See the [Telemetry Events reference](../reference/telemetry-events.md#bb-estimator-transition) for the full event schema.

## Common patterns

### Block motion while perception is degraded

Define a `:degraded` operational state, transition into it from `on_degraded`, and gate motion commands on the state machine. The state-machine integration is what makes "perception status" a first-class thing rather than a custom global flag:

```elixir
states do
  state :degraded, doc: "Estimation degraded — slower / safer behaviour"
end

commands do
  command :pose_degraded do
    handler MyRobot.Commands.EnterDegradedState
    allowed_states [:idle, :executing]
  end

  command :move_to_target do
    handler MyRobot.Commands.MoveTo
    # Only allowed when perception is healthy
    allowed_states [:idle, :executing]
  end
end
```

`MyRobot.Commands.EnterDegradedState`'s `handle_command/3` returns `{:stop, :normal, %{state | result: {:ok, nil, next_state: :degraded}}}` to flip the robot into `:degraded`. Then `:move_to_target` becomes inadmissible until `on_recovered` flips it back.
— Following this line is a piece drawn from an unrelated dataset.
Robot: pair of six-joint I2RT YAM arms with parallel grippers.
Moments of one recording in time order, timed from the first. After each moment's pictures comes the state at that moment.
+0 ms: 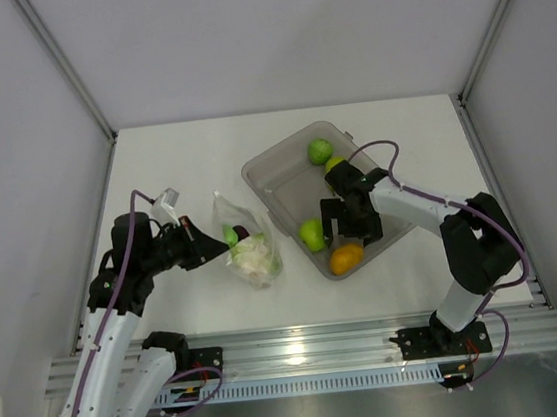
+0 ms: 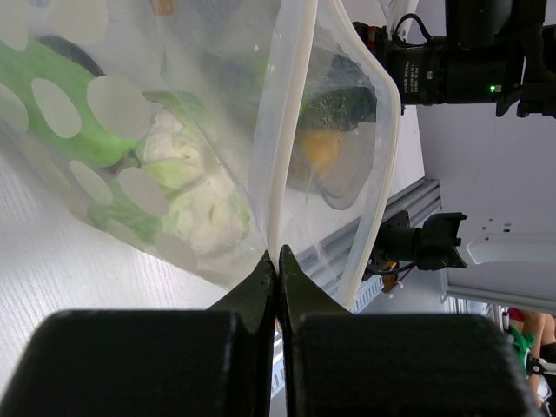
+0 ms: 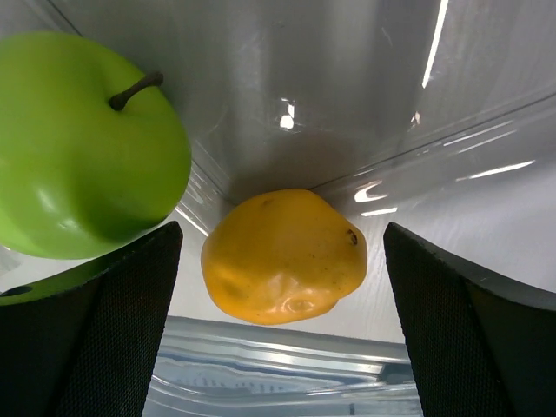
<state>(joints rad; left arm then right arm) -0.17 0.70 0.77 -0.65 0.59 -0.58 0.57 1.67 1.15 -0.79 0.00 0.59</state>
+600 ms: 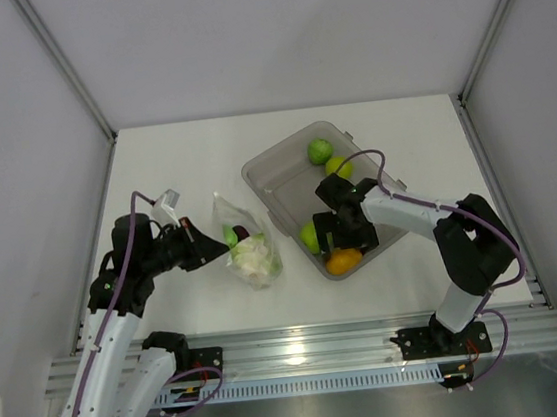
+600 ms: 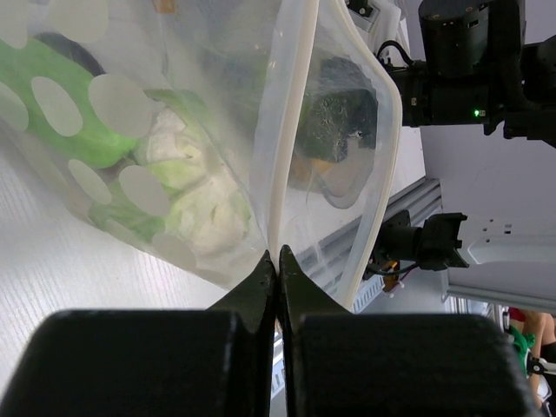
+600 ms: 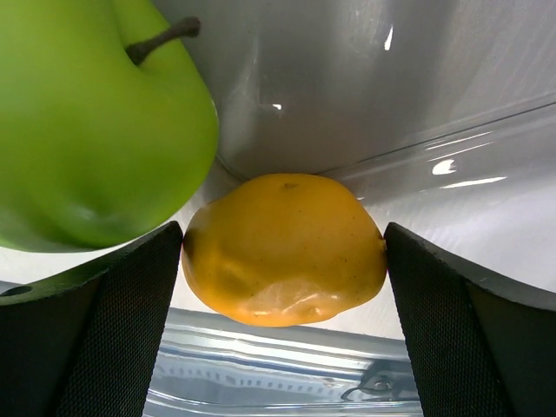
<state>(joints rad) -0.17 0.70 0.76 -0.65 0.59 -0.58 0.66 1.69 1.11 -0.78 0.00 0.56</state>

### Detect `:lost` without acting on it

Wiring up just `on_lost` (no `on_degraded` or `on_recovered`) is fine — useful when degradation is recoverable in-place but a lost estimator is your "page someone" condition.

### No commands, telemetry only

Omit all three `on_*` slots. Transitions still happen internally and still fire telemetry, but no policy is enforced. Useful during early bring-up when you're observing how an estimator behaves but haven't decided yet what the failure response should be.

## Common gotchas

### `allowed_states` rejection is silent

If `on_lost: :emergency_stop` fires but the robot is in a state where `:emergency_stop` isn't admissible, the command system rejects the dispatch. The estimator's state still moves to `:lost` and `[:bb, :estimator, :transition]` still fires — but `:emergency_stop` doesn't run. Add the relevant states to the command's `allowed_states`, or wire up an intermediate command that's admissible in more states.
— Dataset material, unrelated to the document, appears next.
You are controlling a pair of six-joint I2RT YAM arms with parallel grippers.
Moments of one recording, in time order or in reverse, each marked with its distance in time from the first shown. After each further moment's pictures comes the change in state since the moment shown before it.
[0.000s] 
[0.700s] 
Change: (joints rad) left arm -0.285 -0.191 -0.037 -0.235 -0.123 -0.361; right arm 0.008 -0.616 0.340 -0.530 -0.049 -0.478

### `latency_budget` measures dispatch duration, not message age

`latency_budget` is the time spent inside `handle_input/2`. If the budget is set to `~u(20 millisecond)` and your algorithm takes 25 ms to complete, the transition fires regardless of whether the input arrived "on time". This is intentional — it's the algorithm's response time that matters for downstream consumers. To detect *stale inputs* arriving late, write a `BB.Controller` that monitors `monotonic_time` on the relevant topic.
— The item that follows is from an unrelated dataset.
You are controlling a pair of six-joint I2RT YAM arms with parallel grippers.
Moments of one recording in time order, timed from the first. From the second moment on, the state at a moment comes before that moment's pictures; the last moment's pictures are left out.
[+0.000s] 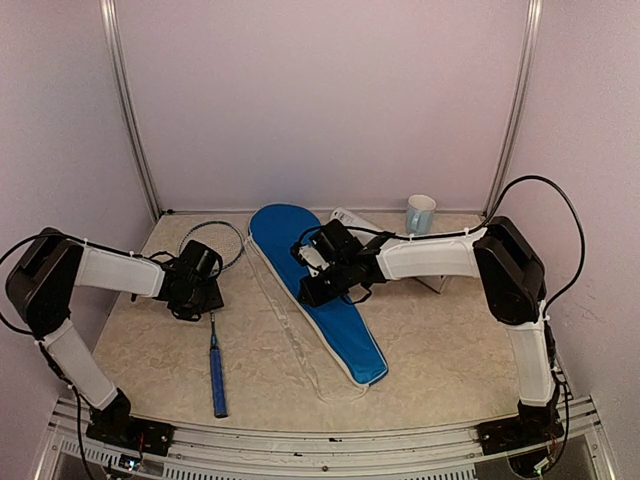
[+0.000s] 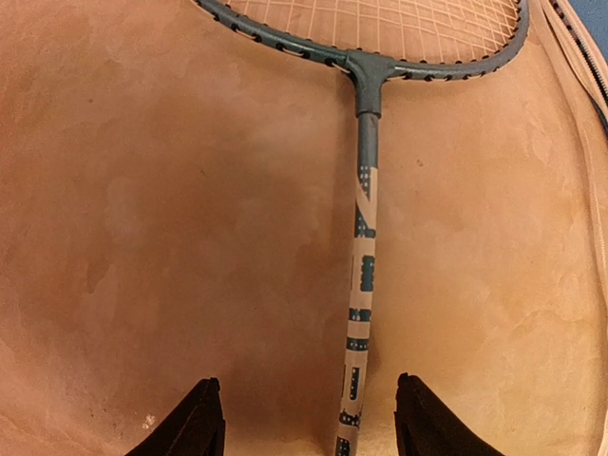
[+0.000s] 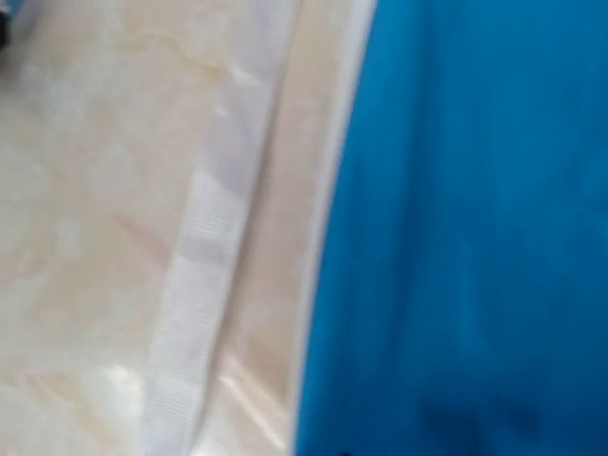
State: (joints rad) left arm -0.45 1.65 0.79 -0.19 -0.34 -0.74; right arm 0.89 2.18 1.62 -0.30 -0.14 0.25
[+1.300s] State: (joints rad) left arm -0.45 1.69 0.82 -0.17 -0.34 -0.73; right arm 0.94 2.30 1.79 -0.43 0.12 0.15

### `lost_after` is reset on every input, even non-driver

For multi-input estimators the lost timer resets whenever *any* declared input arrives — even ones that aren't the driver. If you want lost detection to depend only on the driver, set `lost_after` only after considering whether a non-driver-only stream should count as "alive enough".

## See also

- [Understanding Estimators](../topics/understanding-estimators.md) — design discussion behind the command-as-policy choice.
- [State Estimation tutorial](../tutorials/13-state-estimation.md) — building the estimator itself.
- [Telemetry Events reference](../reference/telemetry-events.md) — exact event schemas.